Своя ноша (Николаев) - страница 87

Слушая, я почему-то вспоминал творческую историю другого стихотворения Куба. Однажды мы были с ним на семинаре в Красноярске. По окончании семинара друзья-коллеги потащили нас на Столбы встречать восход солнца. На скалы забирались ночью — по каким-то щелям, по узеньким, не шире ладони, карнизам; внизу разверзлась черная пучина. Куба из-за его неповоротливости сразу же пришлось обвязать кушаком, концы которого взяли в руки самые бывалые столбисты; «поднимают, как бочкотару», — успел пошутить он и в тот же миг сорвался с карниза и повис на кушаке над пропастью; его вытащили, а дальше была небольшая площадка, и он лег на нее, обхватил во весь размах руками, словно боялся — сдует, и несколько раз повторил: «Нет, нет и нет», а когда мы стали уговаривать его идти выше, он и слушать не хотел. На вершину скалы мы забрались без Куба. Далеко внизу рассыпались огни города — колебались, мерцали, подмигивали; вдруг из этой россыпи огней выпорхнули две искорки — красная и зеленая и полетели прямо на нас, потом в небе мы услышали гул моторов и догадались — самолет. А на востоке засветлело. Проступили облака, бесцветные, пепелистые, но уже через минуту они стали синими, потом нежно-зелеными, зелеными, розовыми и, наконец, вспыхнули алым пламенем. Из-за горизонта появился краешек солнца; он рос, рос, и вот уже солнце во весь свой лик озарило нашу вершину; а внизу был еще ночной мрак, но через некоторое время и там он стал шаг за шагом отступать: прижимался к земле, прятался меж деревьев, кустов; на наших глазах происходила извечная борьба света и тьмы. Исход борьбы был предрешен, но зрелище все равно захватывало… Потом мы спустили Куба. Почувствовав под ногами мягкую, в сосновых иголках землю, он снова повеселел и попросил меня послушать стихотворение, придуманное там, на камне… «Он не дошел и лег на камень…», предался горестным размышлениям: до вершины несколько шагов, а «он» струсил, а вершина небольшая, впереди в жизни будут куда значительнее, круче, неужели «он» и перед ними вот так же спасует… И «он» встает и единым духом одолевает последние метры.
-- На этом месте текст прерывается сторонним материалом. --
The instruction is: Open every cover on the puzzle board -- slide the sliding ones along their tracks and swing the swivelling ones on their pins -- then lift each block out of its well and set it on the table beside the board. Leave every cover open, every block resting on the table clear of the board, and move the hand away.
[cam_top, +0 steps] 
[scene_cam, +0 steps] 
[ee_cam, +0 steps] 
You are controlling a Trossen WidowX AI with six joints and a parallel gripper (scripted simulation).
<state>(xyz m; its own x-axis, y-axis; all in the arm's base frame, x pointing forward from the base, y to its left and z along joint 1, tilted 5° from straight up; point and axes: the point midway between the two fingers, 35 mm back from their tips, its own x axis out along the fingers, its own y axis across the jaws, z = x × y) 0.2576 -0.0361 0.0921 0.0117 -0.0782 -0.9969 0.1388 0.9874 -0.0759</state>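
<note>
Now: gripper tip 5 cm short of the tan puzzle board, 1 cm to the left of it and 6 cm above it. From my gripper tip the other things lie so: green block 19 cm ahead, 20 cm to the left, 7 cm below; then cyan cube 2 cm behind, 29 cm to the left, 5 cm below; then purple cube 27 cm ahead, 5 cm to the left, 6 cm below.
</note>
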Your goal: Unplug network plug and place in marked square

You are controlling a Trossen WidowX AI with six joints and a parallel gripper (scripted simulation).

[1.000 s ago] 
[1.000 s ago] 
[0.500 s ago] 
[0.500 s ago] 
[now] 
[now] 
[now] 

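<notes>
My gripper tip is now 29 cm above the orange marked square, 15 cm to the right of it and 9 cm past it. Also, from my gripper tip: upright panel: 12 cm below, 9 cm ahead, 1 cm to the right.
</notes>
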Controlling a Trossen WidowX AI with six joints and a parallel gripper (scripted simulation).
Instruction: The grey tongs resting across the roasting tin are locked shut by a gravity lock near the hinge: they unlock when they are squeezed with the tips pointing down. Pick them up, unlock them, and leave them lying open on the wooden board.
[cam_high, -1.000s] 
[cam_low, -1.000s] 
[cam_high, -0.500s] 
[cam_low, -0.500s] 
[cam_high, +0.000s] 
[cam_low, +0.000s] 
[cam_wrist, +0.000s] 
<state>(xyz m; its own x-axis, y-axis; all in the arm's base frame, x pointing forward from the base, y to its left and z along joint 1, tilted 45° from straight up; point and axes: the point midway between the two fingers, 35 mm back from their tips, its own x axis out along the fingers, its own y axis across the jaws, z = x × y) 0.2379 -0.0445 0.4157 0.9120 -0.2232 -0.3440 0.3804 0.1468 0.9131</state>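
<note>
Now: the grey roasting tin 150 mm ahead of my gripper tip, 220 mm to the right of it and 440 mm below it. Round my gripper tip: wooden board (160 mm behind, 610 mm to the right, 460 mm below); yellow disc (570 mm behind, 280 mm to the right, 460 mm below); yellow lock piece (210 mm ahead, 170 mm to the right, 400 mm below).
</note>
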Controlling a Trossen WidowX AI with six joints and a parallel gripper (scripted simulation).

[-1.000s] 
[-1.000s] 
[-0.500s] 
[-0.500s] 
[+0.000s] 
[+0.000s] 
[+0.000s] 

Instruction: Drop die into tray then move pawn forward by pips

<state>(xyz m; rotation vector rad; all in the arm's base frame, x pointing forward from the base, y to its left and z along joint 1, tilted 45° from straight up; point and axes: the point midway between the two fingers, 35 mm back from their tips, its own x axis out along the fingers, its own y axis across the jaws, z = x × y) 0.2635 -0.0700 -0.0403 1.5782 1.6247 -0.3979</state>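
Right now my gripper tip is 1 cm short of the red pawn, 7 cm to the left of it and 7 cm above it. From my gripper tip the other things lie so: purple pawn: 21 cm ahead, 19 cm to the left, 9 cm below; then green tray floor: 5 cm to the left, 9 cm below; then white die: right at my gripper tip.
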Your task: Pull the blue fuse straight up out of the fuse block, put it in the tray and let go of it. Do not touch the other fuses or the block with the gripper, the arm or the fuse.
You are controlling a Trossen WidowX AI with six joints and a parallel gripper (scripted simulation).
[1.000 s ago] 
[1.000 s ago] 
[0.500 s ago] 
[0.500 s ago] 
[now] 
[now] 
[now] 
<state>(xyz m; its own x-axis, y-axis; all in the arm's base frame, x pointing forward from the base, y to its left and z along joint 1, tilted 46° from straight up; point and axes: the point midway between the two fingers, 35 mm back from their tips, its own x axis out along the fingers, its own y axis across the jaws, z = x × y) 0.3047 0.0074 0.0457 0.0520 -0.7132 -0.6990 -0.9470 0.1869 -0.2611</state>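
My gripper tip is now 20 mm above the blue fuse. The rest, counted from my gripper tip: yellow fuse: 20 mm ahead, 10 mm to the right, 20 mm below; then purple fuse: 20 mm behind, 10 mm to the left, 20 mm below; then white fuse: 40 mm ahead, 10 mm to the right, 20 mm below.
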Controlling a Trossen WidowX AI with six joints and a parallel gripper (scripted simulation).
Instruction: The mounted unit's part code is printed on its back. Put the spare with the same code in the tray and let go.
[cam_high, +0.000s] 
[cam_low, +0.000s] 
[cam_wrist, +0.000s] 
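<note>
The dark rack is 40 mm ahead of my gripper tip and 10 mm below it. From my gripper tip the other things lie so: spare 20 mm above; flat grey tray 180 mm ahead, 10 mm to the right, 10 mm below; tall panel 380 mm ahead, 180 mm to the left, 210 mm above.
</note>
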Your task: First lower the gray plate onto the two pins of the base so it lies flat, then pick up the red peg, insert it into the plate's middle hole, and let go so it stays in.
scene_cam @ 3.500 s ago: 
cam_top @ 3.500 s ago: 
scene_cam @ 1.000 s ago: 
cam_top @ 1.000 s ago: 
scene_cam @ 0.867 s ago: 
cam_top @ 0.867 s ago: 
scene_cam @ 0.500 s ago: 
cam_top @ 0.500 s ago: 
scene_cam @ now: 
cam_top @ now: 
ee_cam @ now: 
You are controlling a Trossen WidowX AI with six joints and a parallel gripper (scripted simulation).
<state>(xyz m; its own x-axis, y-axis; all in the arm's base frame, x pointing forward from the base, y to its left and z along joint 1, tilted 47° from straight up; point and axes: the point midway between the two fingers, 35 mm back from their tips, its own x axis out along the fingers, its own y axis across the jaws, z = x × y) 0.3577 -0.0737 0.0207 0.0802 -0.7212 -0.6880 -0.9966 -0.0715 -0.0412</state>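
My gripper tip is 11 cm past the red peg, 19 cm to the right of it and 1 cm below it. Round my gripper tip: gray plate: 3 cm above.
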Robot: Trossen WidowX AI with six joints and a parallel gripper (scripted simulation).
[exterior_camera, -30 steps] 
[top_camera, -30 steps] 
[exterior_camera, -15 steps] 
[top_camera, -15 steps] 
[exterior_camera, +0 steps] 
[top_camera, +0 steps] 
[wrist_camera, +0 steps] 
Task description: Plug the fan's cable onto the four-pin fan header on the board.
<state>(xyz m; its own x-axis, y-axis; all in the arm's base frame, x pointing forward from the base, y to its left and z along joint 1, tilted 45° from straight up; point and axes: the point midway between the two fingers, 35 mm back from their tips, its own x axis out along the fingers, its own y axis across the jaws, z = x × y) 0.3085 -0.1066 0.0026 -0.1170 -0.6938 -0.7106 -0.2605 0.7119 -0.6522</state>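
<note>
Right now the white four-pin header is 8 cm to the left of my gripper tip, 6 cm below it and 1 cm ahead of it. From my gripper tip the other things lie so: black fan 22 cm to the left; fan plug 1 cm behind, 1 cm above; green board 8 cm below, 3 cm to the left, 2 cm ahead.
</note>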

Я ничего не сказал тогда Кубу, про себя подумал: подымись он в самом деле на вершину, наверняка написал бы что-нибудь стоящее.

И в новом стихотворении тоже было все здорово: «предательски любимые глаза», потрясенные преданностью героя, вдруг стали верными и нежными.

— Ну как? — спросил Куб, дочитав до конца.

— Опять одним духом взбежал на вершину.

— Да, да, — сконфуженно пробормотал Куб.

Он вытащил из кармана листок и принялся рвать его на мелкие кусочки.